High Rents Push More New Yorkers Into Buyers Market
The story of rent in Manhattan is an oft-told tale on New Construction Manhattan, but while most realtors agree that the rental market will remain strong, one firm predicted in a recent report that rents could rise by as much as 10% in 2012. And with rental inventory at 1.3% vacancy and landlords raising their prices, many New Yorkers, particularly younger ones who traditionally rent, have begun looking at apartments to buy.
The report, released by BOND New York, looked at leasing price data over the past four years and determined the market would likely increase in strength, pushing rent in New York City up between 8 and 10 percent. This information came out around the same time as a DNA Info article that quoted several realtors as saying they were seeing an abundance of buyers looking at cheaper “starter” apartments. Some realtors even said they’d seen bidding wars for apartments in areas that tend to be sleepy. Starter apartments in Chelsea, Kips Bay, and Gramercy aren’t seen as hot commodities, but in February they became ground zero for buyers trying to out-leverage one another.

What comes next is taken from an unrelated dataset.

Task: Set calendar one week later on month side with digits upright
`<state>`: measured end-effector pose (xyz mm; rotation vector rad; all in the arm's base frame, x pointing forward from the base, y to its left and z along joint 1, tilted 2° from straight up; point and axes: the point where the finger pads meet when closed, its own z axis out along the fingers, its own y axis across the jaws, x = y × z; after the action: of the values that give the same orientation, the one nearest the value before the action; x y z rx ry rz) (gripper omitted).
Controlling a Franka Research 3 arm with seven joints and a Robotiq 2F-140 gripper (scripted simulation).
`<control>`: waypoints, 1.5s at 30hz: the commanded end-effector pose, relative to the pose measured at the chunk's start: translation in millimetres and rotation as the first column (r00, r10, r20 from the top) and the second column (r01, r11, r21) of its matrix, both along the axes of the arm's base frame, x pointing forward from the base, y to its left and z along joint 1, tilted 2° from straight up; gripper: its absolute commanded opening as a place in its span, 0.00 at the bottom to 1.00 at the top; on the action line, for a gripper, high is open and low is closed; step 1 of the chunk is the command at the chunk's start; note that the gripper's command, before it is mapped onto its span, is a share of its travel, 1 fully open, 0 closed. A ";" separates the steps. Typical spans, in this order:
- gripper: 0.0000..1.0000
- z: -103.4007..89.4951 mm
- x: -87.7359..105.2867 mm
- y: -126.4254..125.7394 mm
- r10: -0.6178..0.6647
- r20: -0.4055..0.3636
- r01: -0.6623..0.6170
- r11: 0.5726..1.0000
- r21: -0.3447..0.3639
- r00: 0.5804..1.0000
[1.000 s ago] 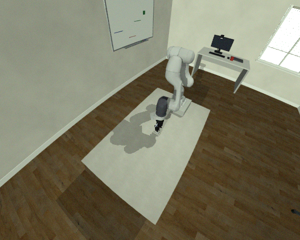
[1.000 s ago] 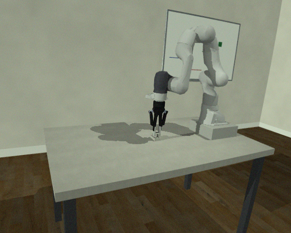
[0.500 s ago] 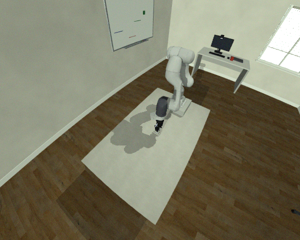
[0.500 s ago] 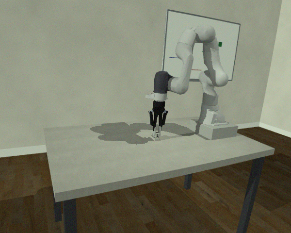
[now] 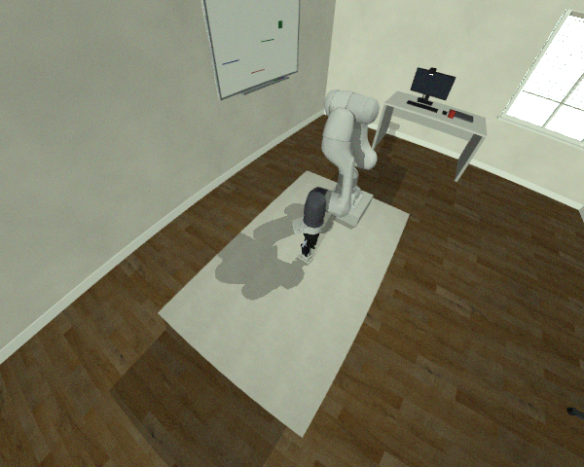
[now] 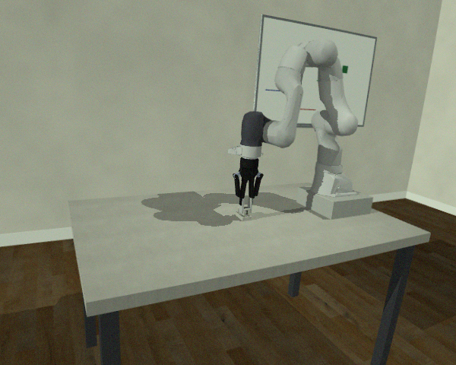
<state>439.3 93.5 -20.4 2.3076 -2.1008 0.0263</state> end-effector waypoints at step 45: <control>0.16 -7.3 1.1 0.1 -0.001 0.004 0.001 1.000 0.000 1.000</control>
<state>437.3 92.9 -27.6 2.3072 -2.0964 0.0227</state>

The early winter months are known in real estate circles as the slowest time of the year, offering the market a lull before the hyperactive spring months where buyers are fervently searching for new apartments. But in 2012 there has been no such lull, according to many realtors, and the market for starter apartments has already jumped into high gear. Downtown Manhattan and the Upper West Side are particularly hot right now, according to brokers. Both neighborhoods are seeing their inventory of affordable apartments fly off the shelves.

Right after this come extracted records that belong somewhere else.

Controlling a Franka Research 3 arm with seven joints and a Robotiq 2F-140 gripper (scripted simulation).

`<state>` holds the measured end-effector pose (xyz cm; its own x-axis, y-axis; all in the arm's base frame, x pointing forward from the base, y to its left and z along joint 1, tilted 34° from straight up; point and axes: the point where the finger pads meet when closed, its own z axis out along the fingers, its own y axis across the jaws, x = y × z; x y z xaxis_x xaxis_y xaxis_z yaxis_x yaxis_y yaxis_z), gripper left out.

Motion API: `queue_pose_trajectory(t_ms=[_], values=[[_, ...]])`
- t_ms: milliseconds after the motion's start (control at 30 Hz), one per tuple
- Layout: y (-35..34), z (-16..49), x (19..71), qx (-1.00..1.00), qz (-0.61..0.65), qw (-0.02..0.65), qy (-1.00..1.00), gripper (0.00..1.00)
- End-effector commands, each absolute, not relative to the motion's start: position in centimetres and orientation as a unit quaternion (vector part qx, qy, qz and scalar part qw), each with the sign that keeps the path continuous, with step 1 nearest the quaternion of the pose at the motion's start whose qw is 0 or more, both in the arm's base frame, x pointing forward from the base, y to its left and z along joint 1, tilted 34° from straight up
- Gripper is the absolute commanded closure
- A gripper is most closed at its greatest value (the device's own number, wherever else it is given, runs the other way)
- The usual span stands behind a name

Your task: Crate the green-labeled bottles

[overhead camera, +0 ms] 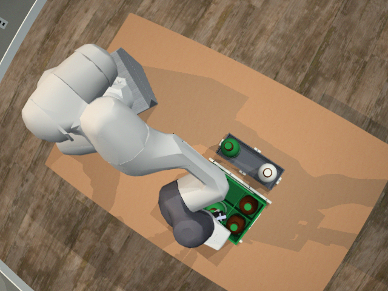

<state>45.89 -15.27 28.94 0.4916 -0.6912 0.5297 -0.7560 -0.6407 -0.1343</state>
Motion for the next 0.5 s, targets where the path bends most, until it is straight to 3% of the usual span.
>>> queue_pose_trajectory(t_ms=[0, 467], values=[[-15.5, 29.0, 46.2, 0.861, 0.284, 0.06, -0.417, 1.0], [-16.0, 27.8, 46.8, 0.861, 0.284, 0.06, -0.417, 1.0]])
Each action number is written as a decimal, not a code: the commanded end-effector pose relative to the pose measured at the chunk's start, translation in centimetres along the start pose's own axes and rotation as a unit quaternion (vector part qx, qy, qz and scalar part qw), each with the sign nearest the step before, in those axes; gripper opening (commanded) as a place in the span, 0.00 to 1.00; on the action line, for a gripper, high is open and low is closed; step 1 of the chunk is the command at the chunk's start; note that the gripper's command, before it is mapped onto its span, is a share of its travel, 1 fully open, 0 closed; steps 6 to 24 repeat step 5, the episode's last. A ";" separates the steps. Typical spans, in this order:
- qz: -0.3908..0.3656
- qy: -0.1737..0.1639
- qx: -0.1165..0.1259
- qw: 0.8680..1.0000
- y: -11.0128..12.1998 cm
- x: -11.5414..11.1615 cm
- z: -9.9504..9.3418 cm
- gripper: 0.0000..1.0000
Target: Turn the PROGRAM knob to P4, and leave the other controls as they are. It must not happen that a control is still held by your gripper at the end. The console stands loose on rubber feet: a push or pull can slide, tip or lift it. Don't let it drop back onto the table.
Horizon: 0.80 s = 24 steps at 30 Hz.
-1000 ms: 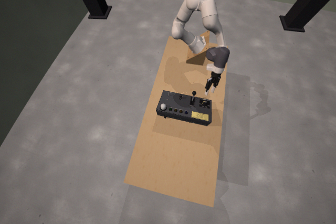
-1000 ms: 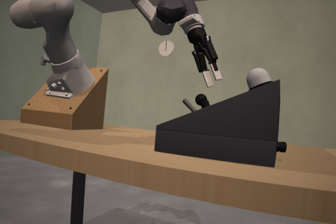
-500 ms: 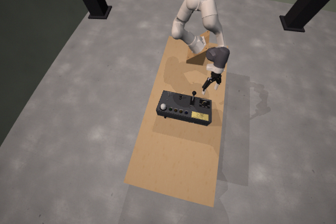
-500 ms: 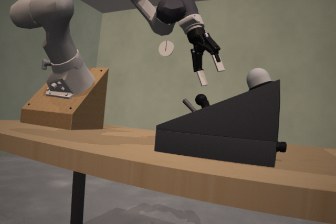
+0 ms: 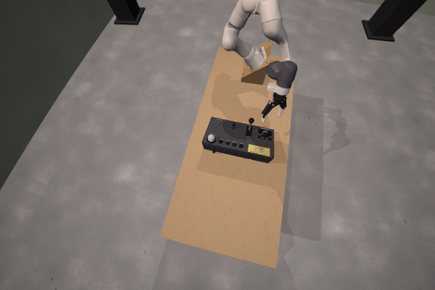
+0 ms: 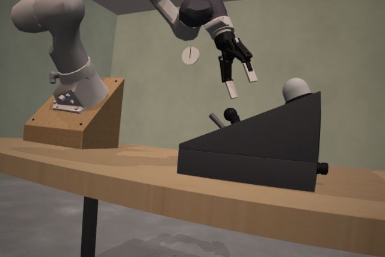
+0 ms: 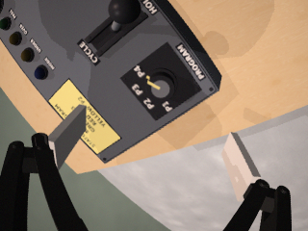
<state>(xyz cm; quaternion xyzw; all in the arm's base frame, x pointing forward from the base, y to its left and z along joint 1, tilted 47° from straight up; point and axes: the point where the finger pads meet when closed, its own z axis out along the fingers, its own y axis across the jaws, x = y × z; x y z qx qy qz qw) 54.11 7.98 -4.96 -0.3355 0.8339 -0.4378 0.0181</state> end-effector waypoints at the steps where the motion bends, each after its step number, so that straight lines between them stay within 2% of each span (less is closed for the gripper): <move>1: 0.003 0.001 0.000 1.000 -0.1 0.1 0.0 1.00; 24: 0.003 0.001 0.000 1.000 -0.1 0.1 0.0 1.00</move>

The recovery of the housing market over the past year has been one of the dominant stories in real estate. And while the entire market has risen, it’s been buoyed by foreign investors and the super-rich buying $5 million condos, or homes that are even more expensive. Medium-end and affordable apartments—though they did better in Manhattan than in most other places in the United States—still lagged behind. But this increase in sales of starter homes could mean that the low end of the market is beginning to pick up on its own.